▸ **About this exercise**
An exact copy of the data is required. No picture may appear in it.
___ Recorded data ___
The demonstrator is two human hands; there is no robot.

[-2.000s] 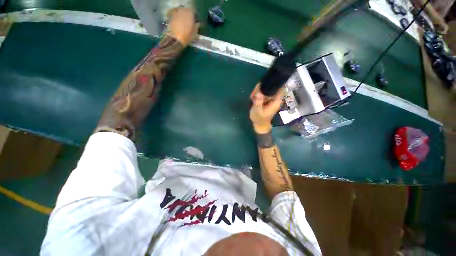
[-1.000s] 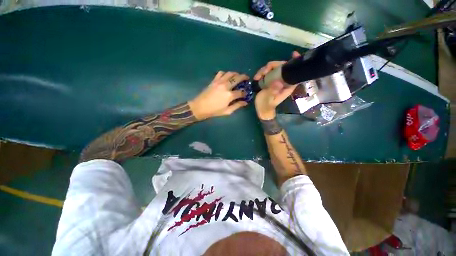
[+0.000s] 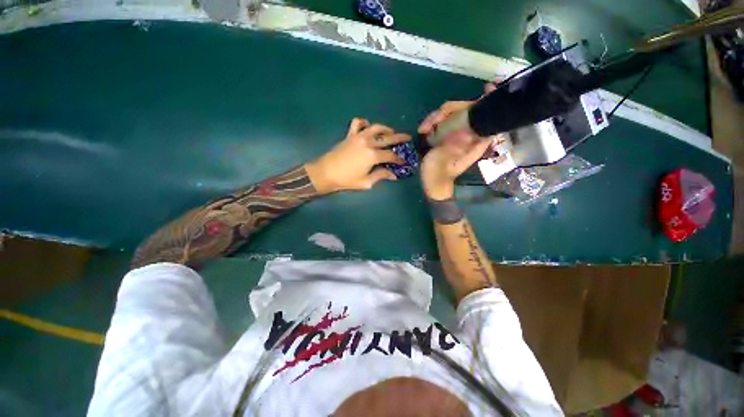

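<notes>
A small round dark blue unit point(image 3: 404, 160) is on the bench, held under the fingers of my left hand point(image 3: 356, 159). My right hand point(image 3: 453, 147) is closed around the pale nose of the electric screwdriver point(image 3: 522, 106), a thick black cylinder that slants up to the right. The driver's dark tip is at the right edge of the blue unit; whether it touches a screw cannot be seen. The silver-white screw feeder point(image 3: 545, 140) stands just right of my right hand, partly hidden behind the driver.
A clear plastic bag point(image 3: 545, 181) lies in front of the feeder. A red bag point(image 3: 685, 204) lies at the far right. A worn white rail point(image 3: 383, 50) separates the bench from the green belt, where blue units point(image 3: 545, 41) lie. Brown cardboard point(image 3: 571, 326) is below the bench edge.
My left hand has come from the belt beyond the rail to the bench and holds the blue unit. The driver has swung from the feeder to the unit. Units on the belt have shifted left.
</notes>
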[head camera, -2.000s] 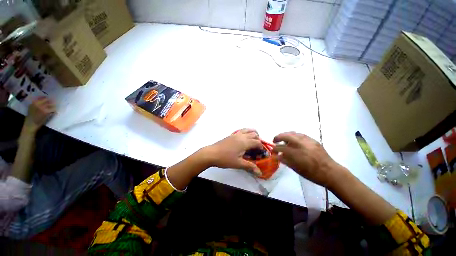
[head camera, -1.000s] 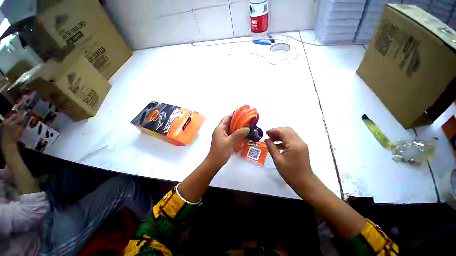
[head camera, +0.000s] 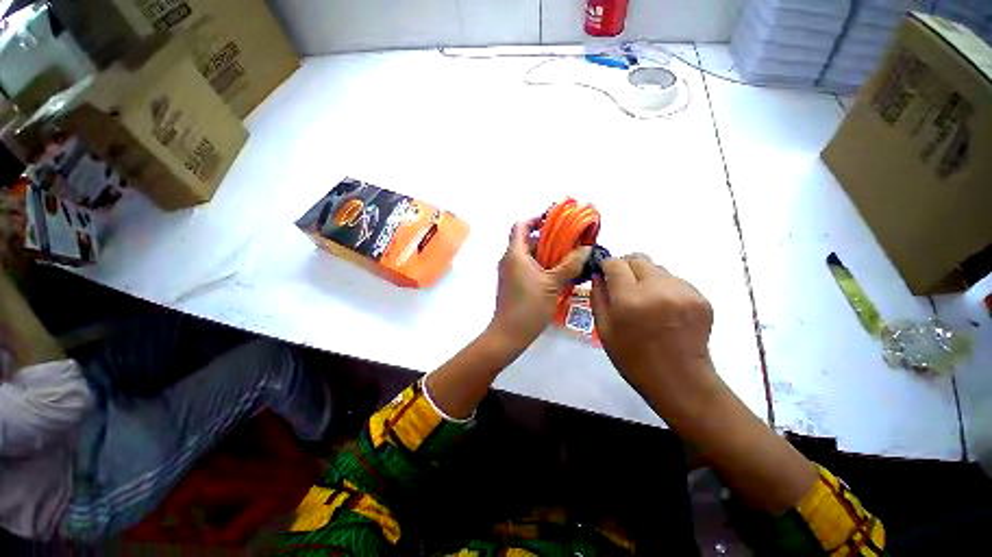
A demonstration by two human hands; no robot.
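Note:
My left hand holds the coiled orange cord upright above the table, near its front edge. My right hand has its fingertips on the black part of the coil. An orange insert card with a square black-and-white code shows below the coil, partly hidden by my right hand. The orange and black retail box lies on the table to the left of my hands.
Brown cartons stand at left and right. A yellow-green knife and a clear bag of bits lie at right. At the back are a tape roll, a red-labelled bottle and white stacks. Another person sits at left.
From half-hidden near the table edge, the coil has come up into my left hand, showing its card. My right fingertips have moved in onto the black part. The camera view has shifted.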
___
▸ **Exercise result**
The demonstrator is two human hands; there is no robot.

[-2.000s] 
[-1.000s] 
[+0.000s] 

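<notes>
A small round dark blue unit point(image 3: 404, 160) is on the bench, held under the fingers of my left hand point(image 3: 356, 159). My right hand point(image 3: 453, 147) is closed around the pale nose of the electric screwdriver point(image 3: 522, 106), a thick black cylinder that slants up to the right. The driver's dark tip is at the right edge of the blue unit; whether it touches a screw cannot be seen. The silver-white screw feeder point(image 3: 545, 140) stands just right of my right hand, partly hidden behind the driver.
A clear plastic bag point(image 3: 545, 181) lies in front of the feeder. A red bag point(image 3: 685, 204) lies at the far right. A worn white rail point(image 3: 383, 50) separates the bench from the green belt, where blue units point(image 3: 545, 41) lie. Brown cardboard point(image 3: 571, 326) is below the bench edge.
My left hand has come from the belt beyond the rail to the bench and holds the blue unit. The driver has swung from the feeder to the unit. Units on the belt have shifted left.
</notes>
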[head camera, -2.000s] 
[head camera, -1.000s] 
[head camera, +0.000s] 
A demonstration by two human hands; no robot.
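Note:
My left hand holds the coiled orange cord upright above the table, near its front edge. My right hand has its fingertips on the black part of the coil. An orange insert card with a square black-and-white code shows below the coil, partly hidden by my right hand. The orange and black retail box lies on the table to the left of my hands.
Brown cartons stand at left and right. A yellow-green knife and a clear bag of bits lie at right. At the back are a tape roll, a red-labelled bottle and white stacks. Another person sits at left.
From half-hidden near the table edge, the coil has come up into my left hand, showing its card. My right fingertips have moved in onto the black part. The camera view has shifted.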

The output is now complete.